> _INSTRUCTIONS TO FOLLOW_
Write every line below out again, exactly as given, but leave out the pictures.

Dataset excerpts

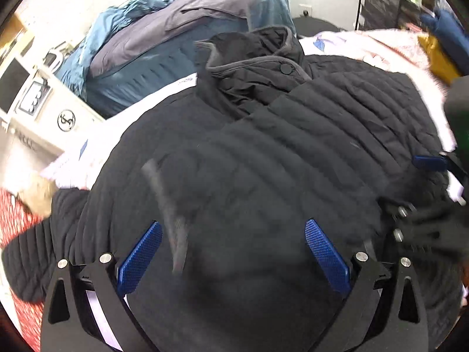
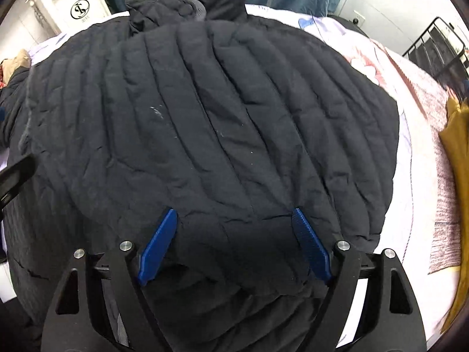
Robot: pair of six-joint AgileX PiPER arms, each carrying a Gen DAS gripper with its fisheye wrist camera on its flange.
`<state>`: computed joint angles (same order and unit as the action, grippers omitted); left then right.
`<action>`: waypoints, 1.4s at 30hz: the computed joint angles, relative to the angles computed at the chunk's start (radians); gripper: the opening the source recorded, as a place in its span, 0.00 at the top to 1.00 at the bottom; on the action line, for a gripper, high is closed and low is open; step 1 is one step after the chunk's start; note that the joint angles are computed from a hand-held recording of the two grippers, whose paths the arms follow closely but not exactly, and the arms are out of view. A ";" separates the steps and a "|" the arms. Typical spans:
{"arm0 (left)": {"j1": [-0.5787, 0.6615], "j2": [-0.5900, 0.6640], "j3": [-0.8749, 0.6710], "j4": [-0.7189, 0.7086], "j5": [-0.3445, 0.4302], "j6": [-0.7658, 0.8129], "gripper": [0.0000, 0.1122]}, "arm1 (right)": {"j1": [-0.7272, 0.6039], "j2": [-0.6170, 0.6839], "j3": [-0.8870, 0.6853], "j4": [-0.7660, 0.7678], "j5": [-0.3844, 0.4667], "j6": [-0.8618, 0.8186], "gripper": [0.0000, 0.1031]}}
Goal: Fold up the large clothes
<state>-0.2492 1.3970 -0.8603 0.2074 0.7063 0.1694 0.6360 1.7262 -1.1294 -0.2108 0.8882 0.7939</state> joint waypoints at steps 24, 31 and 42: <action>0.075 0.390 -0.182 -0.066 0.043 -0.035 0.13 | -0.023 0.229 -0.170 0.018 0.033 -0.040 0.05; 0.137 0.261 -0.126 -0.123 0.032 0.017 0.14 | -0.022 0.212 -0.145 0.018 0.013 -0.034 0.05; 0.772 0.060 -0.126 -0.382 0.031 0.546 0.16 | 0.021 -0.067 0.058 -0.029 -0.062 0.162 0.06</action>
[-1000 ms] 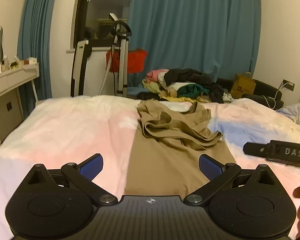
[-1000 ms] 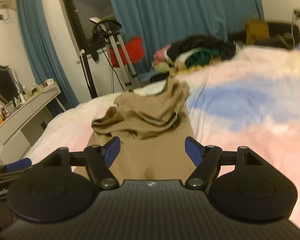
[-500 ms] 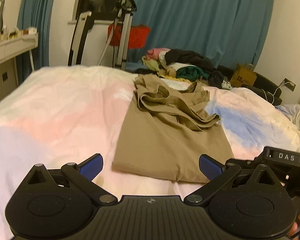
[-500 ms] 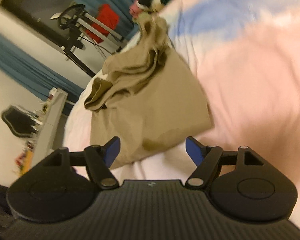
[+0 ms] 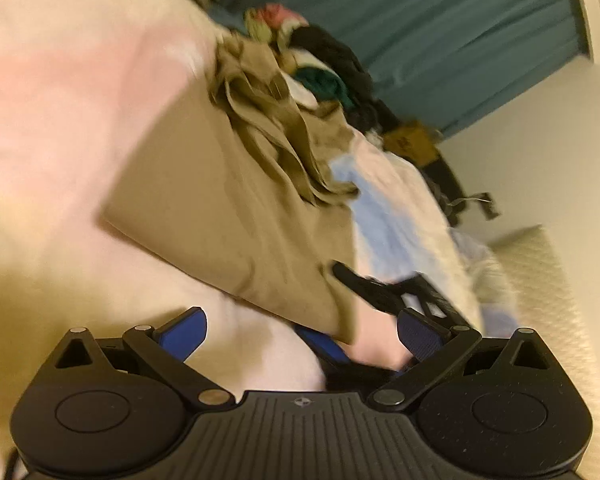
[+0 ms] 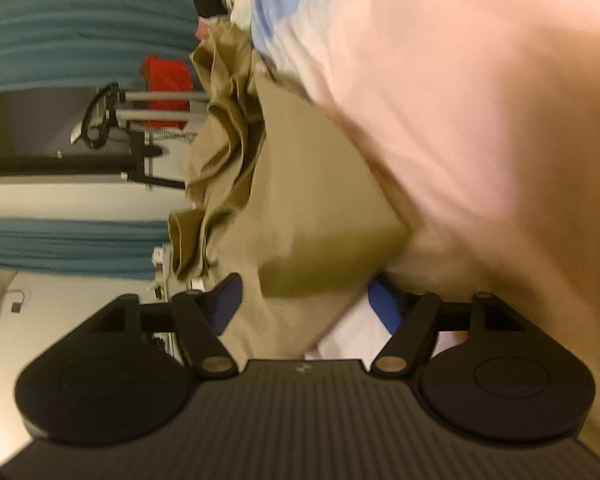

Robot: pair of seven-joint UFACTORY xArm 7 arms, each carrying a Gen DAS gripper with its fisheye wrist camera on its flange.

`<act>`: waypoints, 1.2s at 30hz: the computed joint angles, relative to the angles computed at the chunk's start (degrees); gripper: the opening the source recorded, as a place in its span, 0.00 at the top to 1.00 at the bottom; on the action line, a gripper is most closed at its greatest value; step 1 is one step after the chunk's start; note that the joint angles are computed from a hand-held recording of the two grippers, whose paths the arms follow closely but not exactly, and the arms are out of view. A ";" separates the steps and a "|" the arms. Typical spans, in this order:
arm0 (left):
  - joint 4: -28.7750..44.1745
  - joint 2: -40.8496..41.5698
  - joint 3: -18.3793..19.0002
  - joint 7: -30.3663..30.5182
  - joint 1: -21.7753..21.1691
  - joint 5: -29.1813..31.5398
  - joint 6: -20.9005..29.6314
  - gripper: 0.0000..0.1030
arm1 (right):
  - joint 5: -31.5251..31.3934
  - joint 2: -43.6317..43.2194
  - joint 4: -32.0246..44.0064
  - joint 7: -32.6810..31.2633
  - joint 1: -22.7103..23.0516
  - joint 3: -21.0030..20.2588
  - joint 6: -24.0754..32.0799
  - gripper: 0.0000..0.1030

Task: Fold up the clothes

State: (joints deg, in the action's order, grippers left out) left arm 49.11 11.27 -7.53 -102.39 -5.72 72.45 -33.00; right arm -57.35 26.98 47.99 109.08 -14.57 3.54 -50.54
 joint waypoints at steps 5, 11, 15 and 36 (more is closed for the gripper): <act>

> _PROBLEM SOLUTION_
Robot: pair of six-joint AgileX PiPER arms, each carrying a Gen DAS gripper with its fisheye wrist camera on its flange.
`<state>`: computed joint angles (same order and unit as the action, grippers omitted); left then right.
`<action>`: waypoints, 1.4s at 30hz: the computed joint angles, relative to the angles computed at the chunk's start (radians); gripper: the opening the source recorded, as a place in its span, 0.00 at the top to 1.00 at the bottom; on the action line, for a gripper, high is closed and low is open; step 1 is one step after the chunk's start; note that the joint angles are computed from a hand-held recording of the two grippers, whose paths the arms follow closely but not exactly, and the arms are out of view. A ";" separates the steps and a "|" the arms. Typical spans:
{"arm0 (left)": {"j1": [-0.5787, 0.6615], "j2": [-0.5900, 0.6640], "j3": [-0.8749, 0.6710], "j4": [-0.7189, 0.7086], "j5": [-0.3445, 0.4302], "j6": [-0.7658, 0.8129], "gripper": [0.0000, 0.1122]}, "arm1 (right)": {"j1": [-0.7272, 0.6039], "j2": [-0.6170, 0.6839], "j3": [-0.8870, 0.6853], "j4": [-0.7660, 0.7678], "j5": [-0.3844, 0.4667], "j6": [-0.8618, 0.8186], "gripper": [0.0000, 0.1031]}}
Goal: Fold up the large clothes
<state>-0.2492 1.3970 -0.8603 0.2074 0.7063 0.1694 0.6360 1.7262 -1.1294 -0.2108 0.8882 0.7939</state> joint waypoints at steps 24, 31 and 42: <action>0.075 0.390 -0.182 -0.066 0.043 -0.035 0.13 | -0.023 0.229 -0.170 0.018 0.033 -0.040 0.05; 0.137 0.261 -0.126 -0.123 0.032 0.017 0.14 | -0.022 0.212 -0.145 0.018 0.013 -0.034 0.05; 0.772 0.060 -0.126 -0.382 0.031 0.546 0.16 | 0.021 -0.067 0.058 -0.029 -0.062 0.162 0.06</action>
[-1000 ms] 
[-1000 ms] 
[-500 ms] 
[-500 ms] 
[+0 ms] 
[+0 ms] 

Robot: pair of seven-joint UFACTORY xArm 7 arms, each carrying a Gen DAS gripper with its fisheye wrist camera on its flange.

`<act>`: waypoints, 1.2s at 30hz: the computed joint angles, relative to the angles computed at the chunk's start (degrees); gripper: the opening the source recorded, as a place in its span, 0.00 at the top to 1.00 at the bottom; on the action line, a gripper is most closed at its greatest value; step 1 is one step after the chunk's start; note that the joint angles are computed from a hand-held recording of the two grippers, whose paths the arms follow closely but not exactly, and the arms are out of view. A ";" separates the steps and a "|" the arms. Typical spans, in this order:
arm0 (left):
  - joint 4: -28.7750..44.1745
  - joint 2: -40.8496..41.5698
  - joint 3: -18.3793..19.0002
  - joint 7: -30.3663..30.5182
  - joint 1: -21.7753..21.1691
  - joint 5: -29.1813..31.5398
  - joint 6: -20.9005..29.6314
  - gripper: 0.0000..0.1030
arm1 (right):
  - joint 5: -31.5251..31.3934
  - joint 2: -43.6317..43.2194
  - joint 4: -32.0246..44.0064
  - joint 7: -32.6810..31.2633
  - joint 1: -22.7103..23.0516
  - joint 3: -21.0030..20.2588
  - joint 6: -24.0754..32.0799
  - gripper: 0.0000..0.1030

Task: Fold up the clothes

State: (joints deg, in the action's order, grippers left out) left arm 49.11 11.27 -7.53 -102.39 -5.72 72.45 -33.00; right arm -57.35 26.98 47.99 109.08 -14.57 3.54 -50.54
 joint waypoints at steps 5, 11, 15 and 36 (more is closed for the gripper): <act>

Nothing else remains for this exercise.